The problem
What you give back should match the records word for word.

The data
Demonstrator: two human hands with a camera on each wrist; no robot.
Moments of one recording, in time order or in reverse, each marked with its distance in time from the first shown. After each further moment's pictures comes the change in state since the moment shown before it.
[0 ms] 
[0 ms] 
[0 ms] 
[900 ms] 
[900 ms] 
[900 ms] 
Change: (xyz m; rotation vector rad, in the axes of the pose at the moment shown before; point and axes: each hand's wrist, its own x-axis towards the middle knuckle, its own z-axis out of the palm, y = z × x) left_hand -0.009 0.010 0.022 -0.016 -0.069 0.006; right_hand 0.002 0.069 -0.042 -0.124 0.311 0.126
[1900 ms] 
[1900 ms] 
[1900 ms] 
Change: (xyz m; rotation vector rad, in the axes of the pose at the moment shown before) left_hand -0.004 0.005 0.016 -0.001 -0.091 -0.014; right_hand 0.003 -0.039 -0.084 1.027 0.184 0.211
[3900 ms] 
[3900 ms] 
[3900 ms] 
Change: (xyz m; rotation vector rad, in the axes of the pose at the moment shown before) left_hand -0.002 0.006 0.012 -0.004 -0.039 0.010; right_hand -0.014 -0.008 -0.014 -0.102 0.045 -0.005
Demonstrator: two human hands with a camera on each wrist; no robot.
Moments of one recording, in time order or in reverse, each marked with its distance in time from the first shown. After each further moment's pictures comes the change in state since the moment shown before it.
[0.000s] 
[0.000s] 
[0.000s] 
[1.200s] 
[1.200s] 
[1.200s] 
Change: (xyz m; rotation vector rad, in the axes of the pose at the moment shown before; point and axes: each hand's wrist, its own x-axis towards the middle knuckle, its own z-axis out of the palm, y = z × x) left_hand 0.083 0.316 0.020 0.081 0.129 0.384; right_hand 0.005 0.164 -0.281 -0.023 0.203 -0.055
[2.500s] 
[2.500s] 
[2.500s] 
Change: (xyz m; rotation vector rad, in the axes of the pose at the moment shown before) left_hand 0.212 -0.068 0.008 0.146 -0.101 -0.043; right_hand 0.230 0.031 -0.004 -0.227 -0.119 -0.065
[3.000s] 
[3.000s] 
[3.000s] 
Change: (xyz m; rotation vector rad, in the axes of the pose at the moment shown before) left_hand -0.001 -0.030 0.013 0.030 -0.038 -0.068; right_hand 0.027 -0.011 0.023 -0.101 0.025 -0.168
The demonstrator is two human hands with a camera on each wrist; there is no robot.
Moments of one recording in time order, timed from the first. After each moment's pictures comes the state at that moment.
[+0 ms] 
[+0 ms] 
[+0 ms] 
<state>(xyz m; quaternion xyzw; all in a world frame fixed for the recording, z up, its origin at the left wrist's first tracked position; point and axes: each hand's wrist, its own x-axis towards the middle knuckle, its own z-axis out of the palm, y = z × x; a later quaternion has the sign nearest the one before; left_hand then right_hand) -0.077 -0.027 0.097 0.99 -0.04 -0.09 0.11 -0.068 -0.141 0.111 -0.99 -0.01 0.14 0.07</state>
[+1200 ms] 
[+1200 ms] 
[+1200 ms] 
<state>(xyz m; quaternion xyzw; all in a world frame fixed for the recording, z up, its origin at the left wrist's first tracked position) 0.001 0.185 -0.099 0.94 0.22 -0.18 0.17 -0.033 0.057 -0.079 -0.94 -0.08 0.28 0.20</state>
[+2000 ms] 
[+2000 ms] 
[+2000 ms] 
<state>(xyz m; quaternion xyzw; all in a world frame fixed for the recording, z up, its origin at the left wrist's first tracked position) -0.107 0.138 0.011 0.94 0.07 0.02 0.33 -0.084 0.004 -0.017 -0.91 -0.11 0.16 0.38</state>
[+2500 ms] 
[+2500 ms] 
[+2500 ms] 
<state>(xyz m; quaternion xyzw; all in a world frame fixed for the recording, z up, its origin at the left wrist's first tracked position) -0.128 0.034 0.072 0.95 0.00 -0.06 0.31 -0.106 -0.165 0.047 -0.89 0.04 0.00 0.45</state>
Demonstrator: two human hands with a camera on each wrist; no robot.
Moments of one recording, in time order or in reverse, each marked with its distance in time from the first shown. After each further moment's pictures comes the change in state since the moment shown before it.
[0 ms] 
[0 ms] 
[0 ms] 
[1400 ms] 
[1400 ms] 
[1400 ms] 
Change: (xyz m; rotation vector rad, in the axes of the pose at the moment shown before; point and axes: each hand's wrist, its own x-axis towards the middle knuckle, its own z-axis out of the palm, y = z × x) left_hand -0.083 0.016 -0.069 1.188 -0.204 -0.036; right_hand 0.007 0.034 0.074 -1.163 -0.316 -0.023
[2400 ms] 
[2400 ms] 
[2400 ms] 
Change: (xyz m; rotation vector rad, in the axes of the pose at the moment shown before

Expected answer
Demonstrator: two human hands with a camera on each wrist; no robot.
Moments of one recording, in time order or in reverse, each marked with its distance in time from the first shown. After each further moment's pictures comes the change in state since the moment shown before it.
[0 ms] 
[0 ms] 
[0 ms] 
[900 ms] 
[900 ms] 
[900 ms] 
Change: (xyz m; rotation vector rad, in the axes of the pose at the moment shown before; point and axes: each hand's wrist, its own x-axis towards the middle knuckle, its own z-axis out of the palm, y = z × x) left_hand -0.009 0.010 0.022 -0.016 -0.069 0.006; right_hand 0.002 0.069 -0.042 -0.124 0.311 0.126
[1900 ms] 
[1900 ms] 
[1900 ms] 
Change: (xyz m; rotation vector rad, in the axes of the pose at the moment shown before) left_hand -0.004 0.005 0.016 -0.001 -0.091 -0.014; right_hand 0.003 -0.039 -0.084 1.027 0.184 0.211
[3900 ms] 
[3900 ms] 
[3900 ms] 
Change: (xyz m; rotation vector rad, in the axes of the pose at the moment shown before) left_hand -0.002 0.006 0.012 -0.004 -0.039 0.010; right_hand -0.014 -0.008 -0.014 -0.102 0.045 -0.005
Demonstrator: two human hands with a camera on each wrist; no robot.
Moments of one recording, in time order or in reverse, each marked with its distance in time from the first shown. After each further moment's pictures comes the change in state since the moment shown before it.
[0.000s] 
[0.000s] 
[0.000s] 
[1.200s] 
[1.200s] 
[1.200s] 
Change: (xyz m; rotation vector rad, in the axes of the pose at the moment shown before; point and axes: each hand's wrist, its own x-axis towards the middle knuckle, its own z-axis out of the palm, y = z × x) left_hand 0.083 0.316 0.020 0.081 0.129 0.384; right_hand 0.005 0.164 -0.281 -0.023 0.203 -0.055
[2.500s] 
[2.500s] 
[2.500s] 
Change: (xyz m; rotation vector rad, in the axes of the pose at the moment shown before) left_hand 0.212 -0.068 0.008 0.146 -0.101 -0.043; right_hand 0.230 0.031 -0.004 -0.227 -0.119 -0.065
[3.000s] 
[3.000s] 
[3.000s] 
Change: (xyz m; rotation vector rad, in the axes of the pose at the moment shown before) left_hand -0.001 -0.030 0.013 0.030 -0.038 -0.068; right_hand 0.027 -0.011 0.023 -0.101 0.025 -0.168
The demonstrator is two human hands with a camera on each wrist; there is no robot.
Moments of one recording in time order, timed from the first. After each moment's pictures comes the state at that moment.
[+0 ms] 
[+0 ms] 
[+0 ms] 
<state>(xyz m; quaternion xyzw; all in a world frame fixed for the recording, z up, its origin at the left wrist's first tracked position; point and axes: each hand's wrist, its own x-axis towards the middle knuckle, its own z-axis out of the palm, y = z × x; a later quaternion has the sign nearest the one before; left_hand then right_hand) -0.077 -0.027 0.097 0.99 -0.04 -0.09 0.11 -0.068 -0.141 0.111 -0.99 -0.01 0.14 0.07</state>
[+1200 ms] 
[+1200 ms] 
[+1200 ms] 
<state>(xyz m; quaternion xyzw; all in a world frame fixed for the recording, z up, its origin at the left wrist's first tracked position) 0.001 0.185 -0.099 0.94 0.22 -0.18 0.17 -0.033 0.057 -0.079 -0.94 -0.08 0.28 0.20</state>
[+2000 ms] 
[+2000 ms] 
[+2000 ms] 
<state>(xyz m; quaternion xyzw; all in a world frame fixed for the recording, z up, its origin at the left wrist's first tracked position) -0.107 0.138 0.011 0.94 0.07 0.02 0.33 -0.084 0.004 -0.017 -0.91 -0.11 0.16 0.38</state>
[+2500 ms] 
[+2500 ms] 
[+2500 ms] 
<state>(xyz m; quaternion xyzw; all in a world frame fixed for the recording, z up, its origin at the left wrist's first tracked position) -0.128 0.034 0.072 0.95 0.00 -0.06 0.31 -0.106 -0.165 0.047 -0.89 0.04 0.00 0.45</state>
Demonstrator: two human hands with a camera on each wrist; no robot.
Moments of one recording, in time order or in reverse, each marked with its distance in time from the first shown. After each further moment's pictures comes the change in state since the moment shown before it.
[0 ms] 
[0 ms] 
[0 ms] 
[1400 ms] 
[1400 ms] 
[1400 ms] 
Change: (xyz m; rotation vector rad, in the axes of the pose at the moment shown before; point and axes: each hand's wrist, its own x-axis towards the middle knuckle, its own z-axis out of the palm, y = z × x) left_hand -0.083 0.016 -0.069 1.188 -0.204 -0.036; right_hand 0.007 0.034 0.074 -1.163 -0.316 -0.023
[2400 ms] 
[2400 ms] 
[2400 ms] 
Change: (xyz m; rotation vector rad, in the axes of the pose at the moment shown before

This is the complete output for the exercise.